The B-Side: First Jobs, Smokers, and What I Learned About Leading Through Uncertain Times

George Leith speaking about his career journey

Every so often you get asked questions that have nothing to do with your business, and those conversations tell you more about who you are than any keynote ever could. Siinda invited me to sit down for their B-Side series during the early days of the pandemic, and the questions forced me to slow down and reflect on the people, habits, and obsessions that actually shaped the way I work.

My First Job Taught Me About Work Ethic

Siinda opened with a question about my first non-desk job. Mine was at the local grocery store growing up. The owners, Bill and his wife, ran the place together. What I remember most is that Bill would not ask anyone on staff to do a job he would not do himself. He knew every role in that store.

That was my first real exposure to servant leadership, before I had a name for it. I still keep in touch with them when I go home to see my folks. The lesson is simple. If you cannot do the work, do not ask your team to do it either.

Routine Became Everything

When Siinda asked about my daily routine, I had just come off eight years of heavy road travel visiting channel partners. Being grounded at home was the most time I had spent in one place in nearly a decade. I told them the truth:

“I am probably in better shape and sticking better to the eating regime because you are in a tighter routine. It is boring, I miss the contact with people.”

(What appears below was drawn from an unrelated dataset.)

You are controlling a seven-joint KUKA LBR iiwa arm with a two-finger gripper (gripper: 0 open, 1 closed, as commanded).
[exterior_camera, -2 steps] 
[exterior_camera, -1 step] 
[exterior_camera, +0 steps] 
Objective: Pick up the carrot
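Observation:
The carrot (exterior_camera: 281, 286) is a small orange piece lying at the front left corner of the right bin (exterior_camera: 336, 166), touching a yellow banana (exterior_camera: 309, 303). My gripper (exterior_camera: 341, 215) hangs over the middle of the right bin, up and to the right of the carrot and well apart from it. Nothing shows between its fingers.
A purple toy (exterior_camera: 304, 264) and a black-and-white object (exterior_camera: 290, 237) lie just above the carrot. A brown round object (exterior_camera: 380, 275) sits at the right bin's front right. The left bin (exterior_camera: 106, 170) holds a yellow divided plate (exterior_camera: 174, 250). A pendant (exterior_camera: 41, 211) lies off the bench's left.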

Routine is underrated. Travel romanticizes chaos, but real consistency in sleep, food, and movement is what lets you show up for high-stakes work over the long haul. If you lead a distributed team, this matters even more now. I explored a related angle in my post on how COVID changed sales forever.

The Brisket Problem

They also asked me about my hobbies, and I had to come clean about my smoker. I bought one, could not get it to work properly, and spent a lot of time destroying brisket on YouTube tutorials. Some of my Vendasta teammates, Jeff Tomlin, Connie, and Brendan, are fantastic smokers. Their food is genuinely delicious. Mine was not.

I told Siinda one of my goals that year was to figure the smoker out, even if I had to import someone from South Carolina to teach me. The lesson for anyone leading teams is the same. You do not have to be the best at everything. Go find the people who are, and learn from them.

Dinner With Elon

Siinda asked who I would have dinner with, living or dead. I picked Elon Musk and his wife. Part of it is the business curiosity, but there is also a Saskatchewan connection. Elon’s mother is from the prairies. I would love a couple of hours to just pick his brain on how he thinks about risk, systems, and the pace of invention.

A Message for the Siinda Community

They closed by asking what message I wanted to share with Siinda partners and members. I said it then and I will say it now. We are in an unprecedented time because this downturn is different. It is a global medical issue that touches everyone on the planet in ways economic cycles never did.

What I have learned from every downturn I have been through is this. Meaningful relationships compound. The partners you stay close to during hard times become the partners who grow with you when the market turns. I have written more on that idea in my post on the 4 fastest ways sales reps burn leads.

What I Keep Coming Back To

A few things still guide how I operate:

  • Work ethic is a habit, not a mood
  • Routine protects high performance
  • Humility is a force multiplier when you ask for help
  • Your network is the quiet asset that survives every cycle

If you are reading this and going through a tough season, stay in the game. The people who keep showing up, who keep learning, and who keep adding value are the ones who come out the other side stronger.

What is one habit or routine that has held you together during hard seasons? I would love to hear about it.